Show all lines from the listing below that contain "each".

BEGIN

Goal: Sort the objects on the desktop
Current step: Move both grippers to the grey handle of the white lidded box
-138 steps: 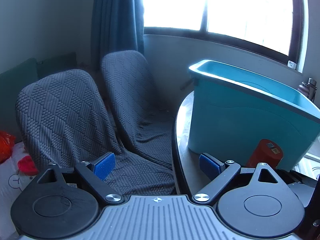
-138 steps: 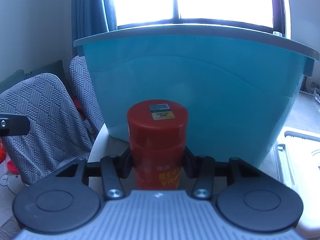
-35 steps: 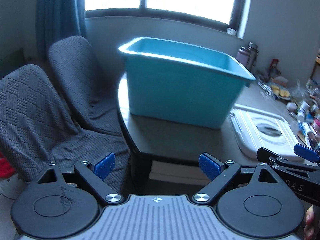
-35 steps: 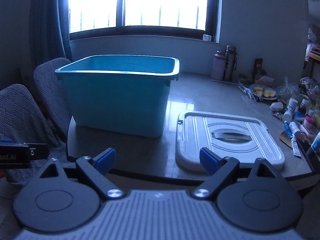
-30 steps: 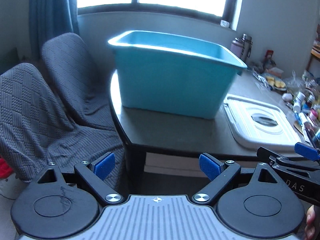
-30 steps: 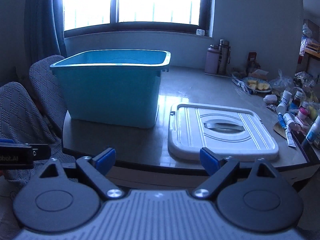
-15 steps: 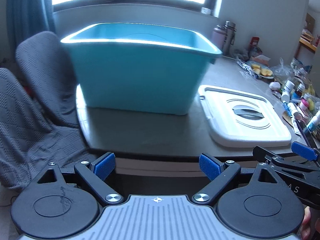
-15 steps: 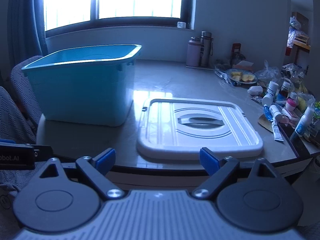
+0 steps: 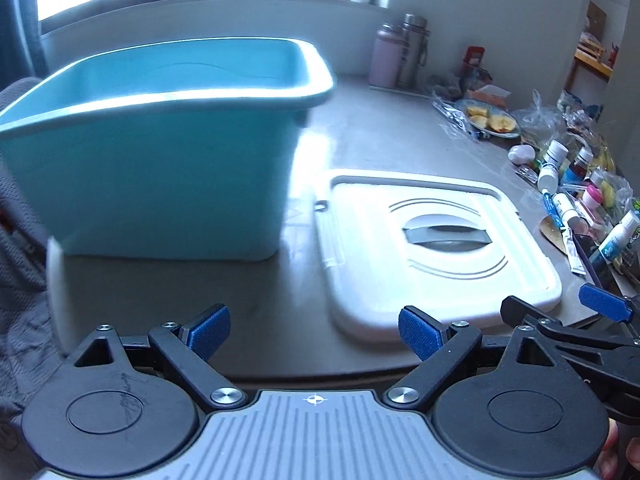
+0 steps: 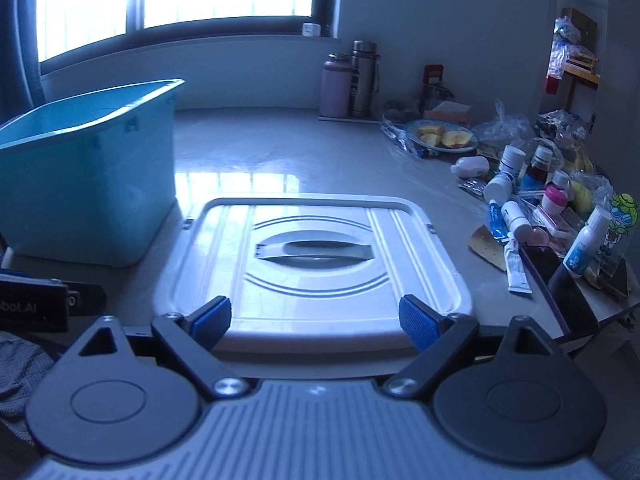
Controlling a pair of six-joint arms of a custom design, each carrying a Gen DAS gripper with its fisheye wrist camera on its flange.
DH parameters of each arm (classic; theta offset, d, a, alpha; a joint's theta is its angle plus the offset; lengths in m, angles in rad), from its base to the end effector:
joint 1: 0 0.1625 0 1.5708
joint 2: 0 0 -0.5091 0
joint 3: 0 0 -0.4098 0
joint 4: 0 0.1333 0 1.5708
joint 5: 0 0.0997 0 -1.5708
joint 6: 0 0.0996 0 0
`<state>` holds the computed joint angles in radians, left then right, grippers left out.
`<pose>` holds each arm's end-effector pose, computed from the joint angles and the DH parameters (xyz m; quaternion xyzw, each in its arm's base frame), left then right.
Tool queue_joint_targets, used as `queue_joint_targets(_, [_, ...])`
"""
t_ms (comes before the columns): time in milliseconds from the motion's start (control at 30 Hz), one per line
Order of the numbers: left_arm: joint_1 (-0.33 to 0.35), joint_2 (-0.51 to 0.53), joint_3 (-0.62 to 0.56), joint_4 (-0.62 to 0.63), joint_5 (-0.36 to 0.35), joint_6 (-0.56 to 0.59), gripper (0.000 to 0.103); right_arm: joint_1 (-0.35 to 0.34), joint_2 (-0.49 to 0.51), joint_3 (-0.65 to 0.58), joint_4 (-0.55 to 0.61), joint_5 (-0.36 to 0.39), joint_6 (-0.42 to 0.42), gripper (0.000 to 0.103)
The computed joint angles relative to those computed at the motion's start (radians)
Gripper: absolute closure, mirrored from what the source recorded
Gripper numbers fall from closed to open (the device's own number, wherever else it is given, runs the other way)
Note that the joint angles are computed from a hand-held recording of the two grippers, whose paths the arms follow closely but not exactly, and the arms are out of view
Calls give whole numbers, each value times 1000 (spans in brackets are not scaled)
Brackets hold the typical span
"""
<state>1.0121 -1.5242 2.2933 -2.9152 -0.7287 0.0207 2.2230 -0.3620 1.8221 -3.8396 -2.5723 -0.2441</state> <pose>-0.0561 -0.4814 0.3846 0.1389 0.8718 -0.3538 0.3090 0.4211 -0.4699 -0.0294 0.1792 -0.8087 0.4274 0.3623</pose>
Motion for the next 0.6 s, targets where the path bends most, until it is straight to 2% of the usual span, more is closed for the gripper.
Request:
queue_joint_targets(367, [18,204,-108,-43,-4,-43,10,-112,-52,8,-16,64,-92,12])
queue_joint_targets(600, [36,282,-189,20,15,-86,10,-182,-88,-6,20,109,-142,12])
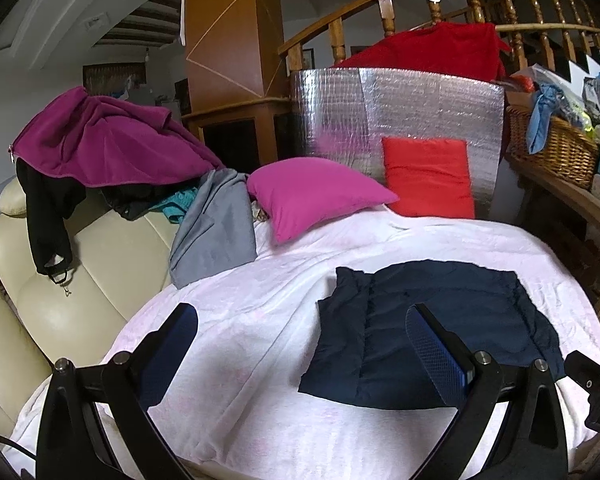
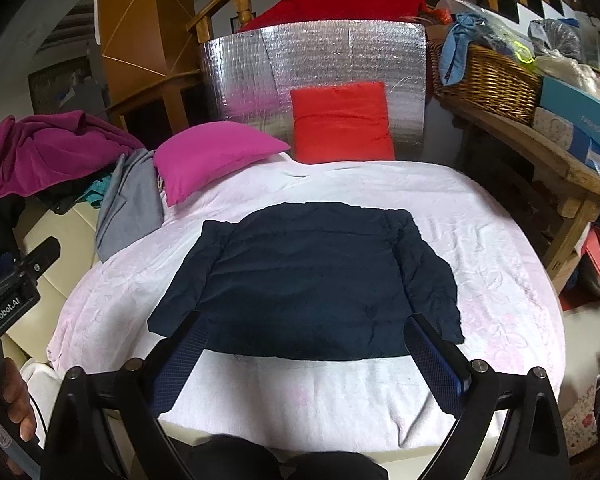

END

(Solution)
Controlling a pair of six-joint arms of a custom design, each carrying a Gen DAS gripper with its fisheye wrist camera on its flange.
DH parameters of each arm (classic; theta offset, d, a, alpha; a joint's theta is its angle plus the offset; lengths in m, angles in rad), from its base to the end effector:
`<pose>` holds each arm's end-effector pose, computed from the joint angles and the DH parameters (xyz m; quaternion xyzw, each in its arm's base frame), left then right.
Calls give whole numbers, each value times 1000 (spans in brackets are not scaled)

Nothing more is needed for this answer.